If you suspect they are slacking off/have problems at home/have a full time second job solution 2 also applies.
Think of this period as like hiring an intern/junior developer. Your job is to support them & build them up. If they were once productive you’re trying to get that guy back. This takes time and don’t rush it.
Keep a close eye on their velocity. Expect them to be slowly building up. If you use ticket points track their points.
If after the first 2 weeks you get the feeling they are not engaging now is the time to notify your manager/ HR (depending on your country firing someone may be a long process)
The aim is to get them back to being productive again. Whatever caused this issue. don’t expect to get them back for 2-3 months. This is okay remember how much it costs in time and money to get in a replacement.
What we want to see over that time is a gradual improvement in velocity. Slowly start giving larger tasks. Check in with them at standup every day and have a half hour call with them once/twice a week.
Over these 2/3 months if you see no improvement bring in HR and initiate a formal PIP or whatever process you have for firing someone. If they’re taking the piss they’ve been found out. If they’re burnt out and are not engaging with this process maybe their time as a software developer has come to an end. At the very least their time at your company has.
Every single person is different. One person I took though the process fully embraced it and has since been promoted. Turns out he just needed more responsibility.
This is only hard if you do it after talking with everyone else.
I've had people try the env issue thing. I asked them to never try longer than 15 minutes to solve an env issue by themselves. Post on the public dev channel for help or ask me privately if they don't feel comfortable with it (it happens, that's OK). A lot of people just aren't good at troubleshooting env issues and I happen to be good at it even if I have never had that issue and I keep an eye on others posting and often can find a solution for people quickly. It's amazing how many people can't read error output, especially stack traces, and figure out which is the relevant message to search by.
Broken CI same thing really. And it's easy to compare if it's just them or everyone's builds are broken.

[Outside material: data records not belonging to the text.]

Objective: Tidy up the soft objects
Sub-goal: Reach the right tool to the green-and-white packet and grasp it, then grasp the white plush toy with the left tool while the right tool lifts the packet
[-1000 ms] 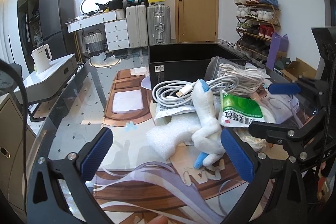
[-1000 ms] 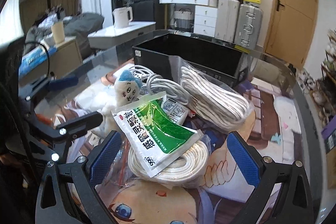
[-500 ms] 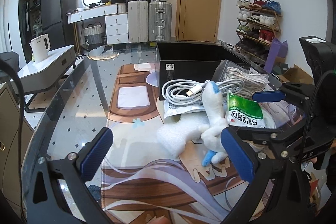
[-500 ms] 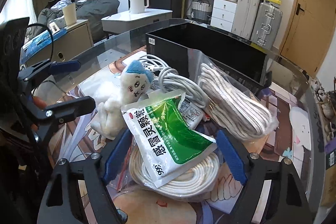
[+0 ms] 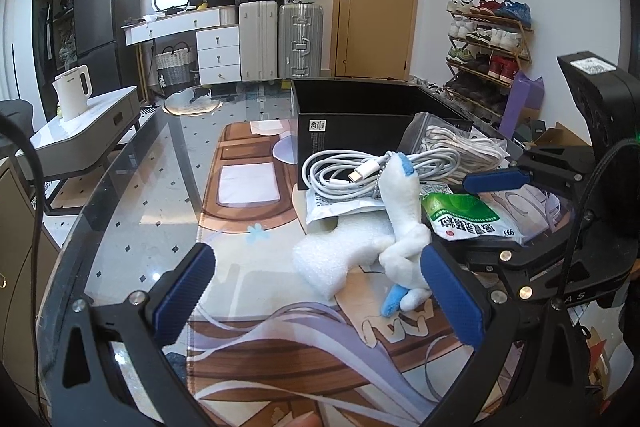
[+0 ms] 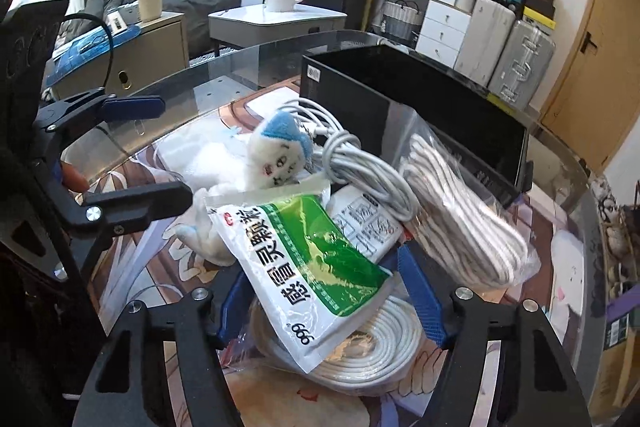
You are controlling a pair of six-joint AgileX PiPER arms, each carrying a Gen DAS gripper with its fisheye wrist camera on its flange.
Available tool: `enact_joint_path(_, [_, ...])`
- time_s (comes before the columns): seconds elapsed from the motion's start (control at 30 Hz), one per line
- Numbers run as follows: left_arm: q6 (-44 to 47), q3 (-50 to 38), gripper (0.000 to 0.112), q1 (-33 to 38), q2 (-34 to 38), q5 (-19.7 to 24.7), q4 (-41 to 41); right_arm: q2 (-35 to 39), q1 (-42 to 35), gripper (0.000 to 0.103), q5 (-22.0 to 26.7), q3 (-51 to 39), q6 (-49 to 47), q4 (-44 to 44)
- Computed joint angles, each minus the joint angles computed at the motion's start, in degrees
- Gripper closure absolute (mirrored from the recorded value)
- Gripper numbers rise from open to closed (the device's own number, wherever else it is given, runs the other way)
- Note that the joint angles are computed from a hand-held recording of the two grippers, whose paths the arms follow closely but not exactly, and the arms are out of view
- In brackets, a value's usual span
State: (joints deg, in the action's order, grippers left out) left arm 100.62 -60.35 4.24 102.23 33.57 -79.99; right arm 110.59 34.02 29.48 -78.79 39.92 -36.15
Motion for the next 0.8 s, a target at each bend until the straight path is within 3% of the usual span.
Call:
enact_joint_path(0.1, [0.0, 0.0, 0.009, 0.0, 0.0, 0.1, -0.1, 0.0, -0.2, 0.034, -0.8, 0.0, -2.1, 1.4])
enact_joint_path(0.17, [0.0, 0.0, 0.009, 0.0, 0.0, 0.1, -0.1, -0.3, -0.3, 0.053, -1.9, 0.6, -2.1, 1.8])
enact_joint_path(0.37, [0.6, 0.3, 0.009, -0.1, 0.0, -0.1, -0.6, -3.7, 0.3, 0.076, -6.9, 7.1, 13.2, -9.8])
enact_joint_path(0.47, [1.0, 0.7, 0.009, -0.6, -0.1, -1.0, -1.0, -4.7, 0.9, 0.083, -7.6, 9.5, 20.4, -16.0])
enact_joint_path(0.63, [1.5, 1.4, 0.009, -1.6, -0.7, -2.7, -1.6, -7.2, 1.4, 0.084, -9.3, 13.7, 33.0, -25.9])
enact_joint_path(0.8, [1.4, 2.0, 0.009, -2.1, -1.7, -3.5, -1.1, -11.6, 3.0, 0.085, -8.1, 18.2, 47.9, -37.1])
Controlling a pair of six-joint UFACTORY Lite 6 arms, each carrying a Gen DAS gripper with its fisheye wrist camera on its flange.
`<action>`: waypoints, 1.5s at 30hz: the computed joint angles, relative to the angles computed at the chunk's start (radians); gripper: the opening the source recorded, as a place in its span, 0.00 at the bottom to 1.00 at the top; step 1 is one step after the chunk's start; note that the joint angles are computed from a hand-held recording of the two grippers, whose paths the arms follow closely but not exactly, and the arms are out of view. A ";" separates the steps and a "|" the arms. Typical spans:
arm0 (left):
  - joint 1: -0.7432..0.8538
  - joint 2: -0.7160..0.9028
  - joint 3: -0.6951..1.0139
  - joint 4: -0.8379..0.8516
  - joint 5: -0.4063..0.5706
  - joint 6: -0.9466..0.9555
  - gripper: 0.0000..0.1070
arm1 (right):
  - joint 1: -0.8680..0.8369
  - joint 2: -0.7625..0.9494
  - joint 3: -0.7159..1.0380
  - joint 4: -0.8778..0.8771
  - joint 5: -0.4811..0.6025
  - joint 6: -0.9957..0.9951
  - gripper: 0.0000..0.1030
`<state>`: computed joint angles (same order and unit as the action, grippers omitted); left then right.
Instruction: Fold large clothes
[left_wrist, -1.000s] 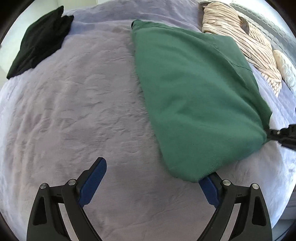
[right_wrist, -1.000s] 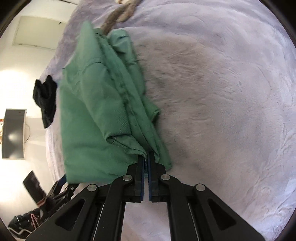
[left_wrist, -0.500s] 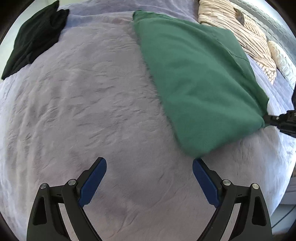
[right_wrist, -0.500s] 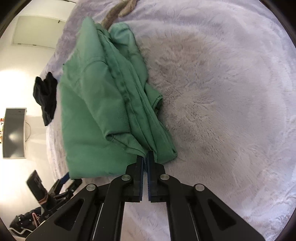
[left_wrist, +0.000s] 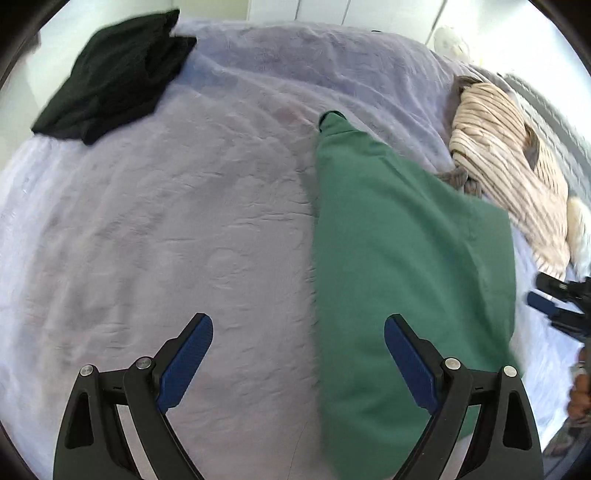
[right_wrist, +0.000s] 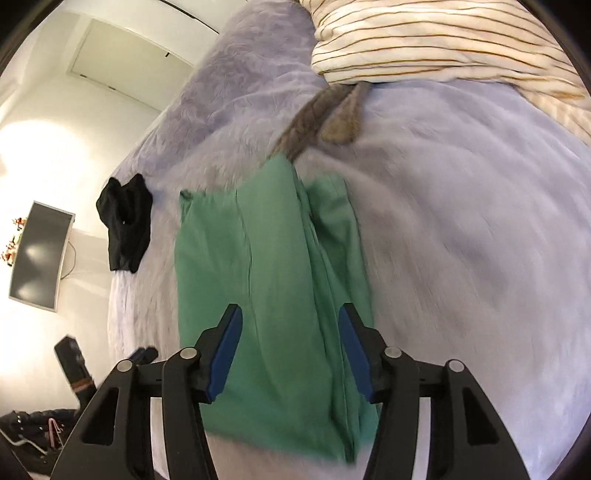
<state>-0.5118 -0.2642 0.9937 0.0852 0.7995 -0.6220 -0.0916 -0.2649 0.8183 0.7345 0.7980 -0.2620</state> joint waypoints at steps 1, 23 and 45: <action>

Complexity I offer help. Pairing for as long as needed. I've had a few guys where it became clear here that they really just weren't good. There are many signs here that you can collect and document. I've also done Re-implementations from scratch (not looking at their code) in some instances, proving their "hidden complexity" that took a week to not solve took me literally an hour to code down.
As the manager/lead I have an obligation to figure out if someone is just having temporary trouble or if they're simply a slacker by nature or just not good at their job. If that is the case it is my duty to get them out. They can slack off somewhere else and drag other people down, not me and my team.
Both for the company (I couldn't really care less in most cases, since the company doesn't care about us either) and for the rest of the team (I could never stand managers that let obviously bad/slacking people continue working alongside the rest of us that do their job properly and the slackers still get the same raises and potentially even negotiated a better salary, as they're probably good talkers, but bad walkers). I care for actual walk. I do not care for cheap talk but it's the most common.
Keeping your blocking issues silent for days is what the problem is, not that you habe issues.
Clearly from OPs complaints it's clear that people are checking in on the work, which is missing, that's why he opened this topic.